Please return each of the entries below exactly as they appear.
*** Begin section ***
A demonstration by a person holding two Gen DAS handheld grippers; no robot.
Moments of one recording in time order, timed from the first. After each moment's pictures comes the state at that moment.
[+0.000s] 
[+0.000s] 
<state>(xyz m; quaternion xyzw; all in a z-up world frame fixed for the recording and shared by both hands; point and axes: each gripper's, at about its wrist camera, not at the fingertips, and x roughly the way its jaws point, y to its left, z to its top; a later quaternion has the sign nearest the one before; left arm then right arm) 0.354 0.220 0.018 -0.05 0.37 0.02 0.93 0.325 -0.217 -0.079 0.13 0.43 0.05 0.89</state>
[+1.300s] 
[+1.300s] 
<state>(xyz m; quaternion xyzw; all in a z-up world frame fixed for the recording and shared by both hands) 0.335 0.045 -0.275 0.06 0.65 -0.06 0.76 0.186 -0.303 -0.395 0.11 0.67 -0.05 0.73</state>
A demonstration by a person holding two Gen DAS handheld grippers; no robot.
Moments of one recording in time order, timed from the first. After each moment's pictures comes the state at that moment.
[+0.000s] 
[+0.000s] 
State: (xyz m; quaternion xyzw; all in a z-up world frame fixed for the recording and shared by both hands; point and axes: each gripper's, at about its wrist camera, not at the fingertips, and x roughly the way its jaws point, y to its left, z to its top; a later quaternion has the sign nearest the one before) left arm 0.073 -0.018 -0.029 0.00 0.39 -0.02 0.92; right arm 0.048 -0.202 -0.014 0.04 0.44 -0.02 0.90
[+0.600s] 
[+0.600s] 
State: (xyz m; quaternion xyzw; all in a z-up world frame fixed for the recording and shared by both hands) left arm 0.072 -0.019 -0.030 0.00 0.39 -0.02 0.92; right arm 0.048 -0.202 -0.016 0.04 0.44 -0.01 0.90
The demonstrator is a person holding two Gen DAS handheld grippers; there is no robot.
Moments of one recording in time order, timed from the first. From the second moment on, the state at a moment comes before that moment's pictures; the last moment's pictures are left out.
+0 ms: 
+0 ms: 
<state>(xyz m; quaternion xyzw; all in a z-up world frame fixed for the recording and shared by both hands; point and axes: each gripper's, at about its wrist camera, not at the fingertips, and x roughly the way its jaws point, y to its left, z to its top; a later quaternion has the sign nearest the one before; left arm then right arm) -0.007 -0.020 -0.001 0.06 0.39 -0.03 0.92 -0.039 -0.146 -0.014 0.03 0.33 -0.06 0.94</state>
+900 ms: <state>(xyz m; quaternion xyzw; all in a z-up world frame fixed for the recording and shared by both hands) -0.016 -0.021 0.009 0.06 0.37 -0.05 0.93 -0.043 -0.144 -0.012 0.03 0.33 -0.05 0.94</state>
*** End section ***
**ANSWER SPACE**
A demonstration by a person holding two Gen DAS handheld grippers; no robot.
Moments of one recording in time order, timed from the first. After each moment's pictures comes the state at that moment.
[+0.000s] 
[+0.000s] 
<state>(xyz m; quaternion xyzw; all in a z-up world frame fixed for the recording and shared by both hands; point and axes: each gripper's, at about its wrist camera, not at the fingertips, and x roughly the way its jaws point, y to its left, z to its top; a later quaternion has the sign nearest the one before; left arm then right arm) 0.354 0.220 0.018 -0.05 0.37 0.02 0.93 0.325 -0.217 -0.079 0.13 0.43 0.05 0.89</state>
[+1.300s] 
[+1.300s] 
<state>(xyz m; quaternion xyzw; all in a z-up world frame fixed for the recording and shared by both hands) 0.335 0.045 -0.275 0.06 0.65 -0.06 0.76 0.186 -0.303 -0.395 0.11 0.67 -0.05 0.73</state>
A demonstration by a person holding two Gen DAS handheld grippers; no robot.
Moments of one recording in time order, timed from the first. After each moment's pictures comes the state at that moment.
[+0.000s] 
[+0.000s] 
State: (xyz m; quaternion xyzw; all in a z-up world frame fixed for the recording and shared by both hands; point and axes: each gripper's, at about its wrist camera, not at the fingertips, and x roughly the way its jaws point, y to its left, z to its top; a later quaternion has the sign nearest the one before) left arm 0.073 -0.018 -0.029 0.00 0.39 -0.02 0.92; right arm 0.048 -0.202 -0.014 0.04 0.44 -0.02 0.90
[+0.600s] 
[+0.600s] 
State: (xyz m; quaternion xyzw; all in a z-up world frame fixed for the recording and shared by both hands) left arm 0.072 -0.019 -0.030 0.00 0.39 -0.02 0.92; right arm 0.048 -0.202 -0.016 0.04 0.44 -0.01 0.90
The demonstrator is a person holding two Gen DAS handheld grippers; there is no robot.
Moments of one recording in time order, timed from the first. From the second moment on, the state at a moment comes before that moment's pictures; the last moment's pictures are left out.
+0 ms: 
+0 ms: 
<state>(xyz m; quaternion xyzw; all in a z-up world frame fixed for the recording and shared by both hands; point and axes: each gripper's, at about its wrist camera, not at the fingertips, and x roughly the way its jaws point, y to its left, z to its top; a later quaternion has the sign nearest the one before; left arm then right arm) -0.007 -0.020 -0.001 0.06 0.39 -0.03 0.92 -0.039 -0.146 -0.014 0.03 0.33 -0.06 0.94</state>
+900 ms: <state>(xyz m; quaternion xyzw; all in a z-up world frame fixed for the recording and shared by both hands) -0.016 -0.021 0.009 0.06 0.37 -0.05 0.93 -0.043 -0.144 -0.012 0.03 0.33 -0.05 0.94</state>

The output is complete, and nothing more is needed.